▶ _Exercise_
Print the records below once again, exactly as they were given.

▶ _Data extracted from a collection_
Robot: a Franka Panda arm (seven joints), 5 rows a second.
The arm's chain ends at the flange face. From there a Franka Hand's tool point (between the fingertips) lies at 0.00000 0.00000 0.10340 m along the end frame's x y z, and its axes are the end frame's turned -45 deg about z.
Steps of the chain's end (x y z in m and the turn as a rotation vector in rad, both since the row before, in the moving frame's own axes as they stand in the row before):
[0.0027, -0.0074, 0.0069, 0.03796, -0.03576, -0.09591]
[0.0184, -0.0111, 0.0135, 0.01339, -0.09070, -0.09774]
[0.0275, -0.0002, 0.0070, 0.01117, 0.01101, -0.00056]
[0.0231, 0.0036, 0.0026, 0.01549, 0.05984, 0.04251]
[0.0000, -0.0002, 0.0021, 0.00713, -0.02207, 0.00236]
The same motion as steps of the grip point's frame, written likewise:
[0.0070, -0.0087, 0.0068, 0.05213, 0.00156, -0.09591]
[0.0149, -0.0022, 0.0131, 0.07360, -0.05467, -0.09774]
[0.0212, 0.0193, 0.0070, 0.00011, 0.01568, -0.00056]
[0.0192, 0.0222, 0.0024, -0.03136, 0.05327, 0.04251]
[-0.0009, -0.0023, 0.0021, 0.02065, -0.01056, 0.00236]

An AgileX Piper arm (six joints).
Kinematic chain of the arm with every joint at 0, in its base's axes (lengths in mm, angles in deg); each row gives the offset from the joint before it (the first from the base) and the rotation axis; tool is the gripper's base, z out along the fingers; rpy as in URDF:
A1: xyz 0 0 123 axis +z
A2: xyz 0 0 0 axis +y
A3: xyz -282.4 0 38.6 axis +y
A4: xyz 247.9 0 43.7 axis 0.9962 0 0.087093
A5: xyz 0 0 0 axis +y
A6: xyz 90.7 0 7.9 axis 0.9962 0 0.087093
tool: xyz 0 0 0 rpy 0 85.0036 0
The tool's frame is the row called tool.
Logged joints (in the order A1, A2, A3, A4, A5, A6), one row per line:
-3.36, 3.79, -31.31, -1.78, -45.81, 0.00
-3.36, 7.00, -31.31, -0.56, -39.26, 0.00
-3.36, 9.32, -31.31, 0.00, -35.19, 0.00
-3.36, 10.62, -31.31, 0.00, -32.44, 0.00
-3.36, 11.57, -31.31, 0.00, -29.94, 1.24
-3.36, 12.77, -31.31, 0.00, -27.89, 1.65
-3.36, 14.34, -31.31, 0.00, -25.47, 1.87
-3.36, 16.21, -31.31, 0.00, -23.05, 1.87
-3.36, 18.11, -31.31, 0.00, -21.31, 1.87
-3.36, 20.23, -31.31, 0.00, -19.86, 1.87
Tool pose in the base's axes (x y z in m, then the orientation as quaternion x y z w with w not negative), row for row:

▶ _Exercise answer_
Robot: a Franka Panda arm (seven joints), 5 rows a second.
The arm's chain ends at the flange face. From there a Franka Hand's tool point (between the fingertips) lies at 0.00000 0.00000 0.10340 m along the end frame's x y z, and its axes are the end frame's turned -45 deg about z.
Steps of the chain's end (x y z in m and the turn as a rotation vector in rad, both since the row before, in the moving frame's own axes as they stand in the row before):
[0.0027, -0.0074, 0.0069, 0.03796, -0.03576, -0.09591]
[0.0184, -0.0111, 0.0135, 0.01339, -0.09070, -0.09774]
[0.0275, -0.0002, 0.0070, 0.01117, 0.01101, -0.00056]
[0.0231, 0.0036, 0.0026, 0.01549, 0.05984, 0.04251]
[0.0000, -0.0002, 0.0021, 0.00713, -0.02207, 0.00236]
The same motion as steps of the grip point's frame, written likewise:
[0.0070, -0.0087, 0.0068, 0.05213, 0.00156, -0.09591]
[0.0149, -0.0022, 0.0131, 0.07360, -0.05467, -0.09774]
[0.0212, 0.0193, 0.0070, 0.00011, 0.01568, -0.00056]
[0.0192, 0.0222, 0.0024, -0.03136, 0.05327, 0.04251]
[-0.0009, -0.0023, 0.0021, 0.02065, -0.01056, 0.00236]

An AgileX Piper arm (six joints).
Kinematic chain of the arm with every joint at 0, in its base's axes (lengths in mm, angles in deg); each row gives the offset from the joint before it (the first from the base) and the rotation axis; tool is the gripper's base, z out along the fingers; rpy as in URDF:
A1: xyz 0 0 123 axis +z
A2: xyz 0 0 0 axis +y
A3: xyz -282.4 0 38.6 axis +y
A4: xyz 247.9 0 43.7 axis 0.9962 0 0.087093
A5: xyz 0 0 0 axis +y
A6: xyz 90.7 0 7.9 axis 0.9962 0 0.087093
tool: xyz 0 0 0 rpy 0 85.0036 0
The tool's frame is the row called tool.
Logged joints (in the order A1, A2, A3, A4, A5, A6), one row per line:
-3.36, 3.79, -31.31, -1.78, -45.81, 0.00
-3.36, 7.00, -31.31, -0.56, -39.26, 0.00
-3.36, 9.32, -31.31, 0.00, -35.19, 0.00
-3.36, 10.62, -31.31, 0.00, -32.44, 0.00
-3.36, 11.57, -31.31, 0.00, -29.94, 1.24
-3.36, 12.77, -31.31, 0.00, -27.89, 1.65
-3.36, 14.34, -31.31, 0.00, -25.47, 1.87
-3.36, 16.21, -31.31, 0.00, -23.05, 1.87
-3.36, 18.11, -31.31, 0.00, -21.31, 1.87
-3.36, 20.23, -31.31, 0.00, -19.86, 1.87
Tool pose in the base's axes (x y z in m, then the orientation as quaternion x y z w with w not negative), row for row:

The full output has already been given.